About this exercise> If an entry holds a picture, leave that picture out. Give everything else again exactly.

Information shown>
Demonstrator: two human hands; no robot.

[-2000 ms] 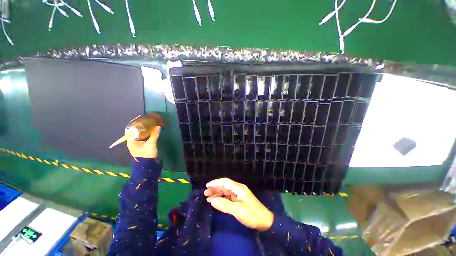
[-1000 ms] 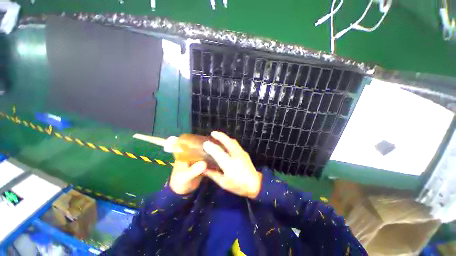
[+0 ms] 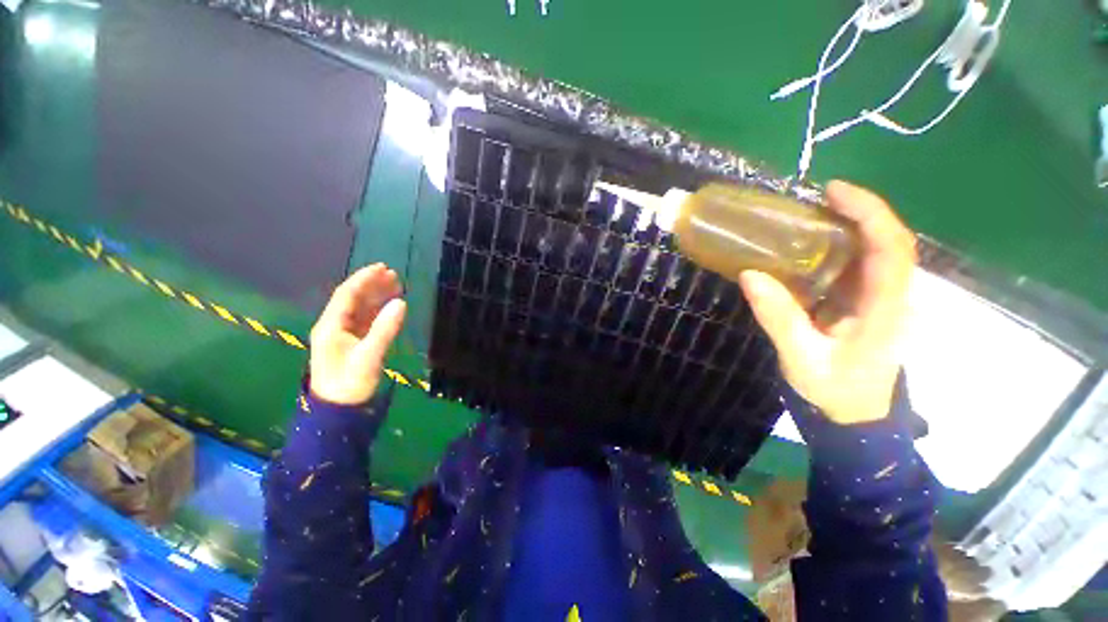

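Observation:
The amber squeeze bottle [image 3: 759, 233] is in my right hand [image 3: 844, 304], tilted nearly flat above the upper right part of the gridded tray. Its pale pointed nozzle points left over the top rows of pockets. The black gridded tray [image 3: 535, 280] lies on the bench; its pockets look dark and glossy, and whether they hold parts is hard to tell. My left hand [image 3: 352, 334] is empty, fingers apart and curled, left of the tray. My right hand and the bottle hide the tray's upper right corner.
A dark mat [image 3: 231, 146] lies left of the tray. A white sheet [image 3: 990, 365] lies to the right, partly hidden by my right arm. White ribbed parts [image 3: 1045, 535] are at lower right. White cables [image 3: 875, 116] hang beyond the bench. A carton [image 3: 143, 456] sits in a blue bin at lower left.
The bottle has gone from the left hand, through both hands, to the right hand, and moved right over the tray. My left hand has let go and moved left. The view has tilted.

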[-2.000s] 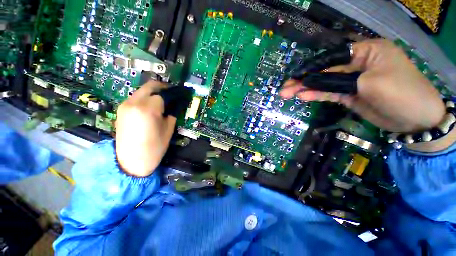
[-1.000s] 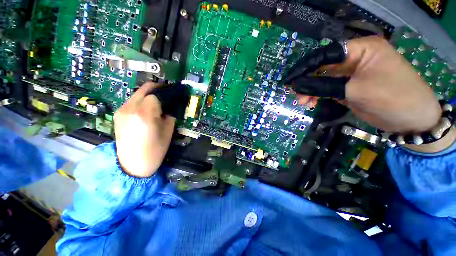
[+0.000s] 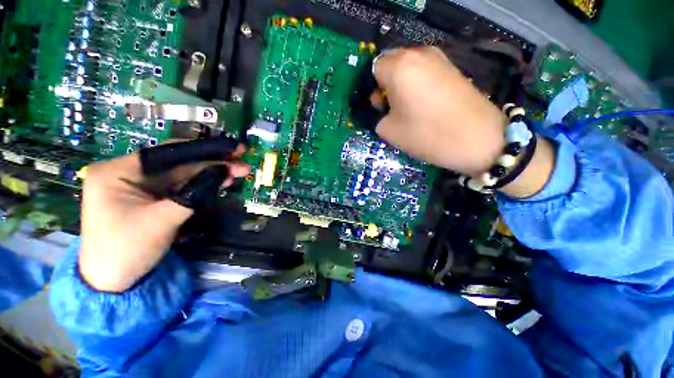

Exercise response>
Demonstrator: two human hands; no robot.

[-2000 ms] 
[-1000 ms] 
[+0 ms] 

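Observation:
The amber squeeze bottle [image 3: 759, 233] is in my right hand [image 3: 844, 304], tilted nearly flat above the upper right part of the gridded tray. Its pale pointed nozzle points left over the top rows of pockets. The black gridded tray [image 3: 535, 280] lies on the bench; its pockets look dark and glossy, and whether they hold parts is hard to tell. My left hand [image 3: 352, 334] is empty, fingers apart and curled, left of the tray. My right hand and the bottle hide the tray's upper right corner.
A dark mat [image 3: 231, 146] lies left of the tray. A white sheet [image 3: 990, 365] lies to the right, partly hidden by my right arm. White ribbed parts [image 3: 1045, 535] are at lower right. White cables [image 3: 875, 116] hang beyond the bench. A carton [image 3: 143, 456] sits in a blue bin at lower left.
The bottle has gone from the left hand, through both hands, to the right hand, and moved right over the tray. My left hand has let go and moved left. The view has tilted.
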
[-2.000s] 
[-1.000s] 
[+0.000s] 

This exercise has nothing further to it.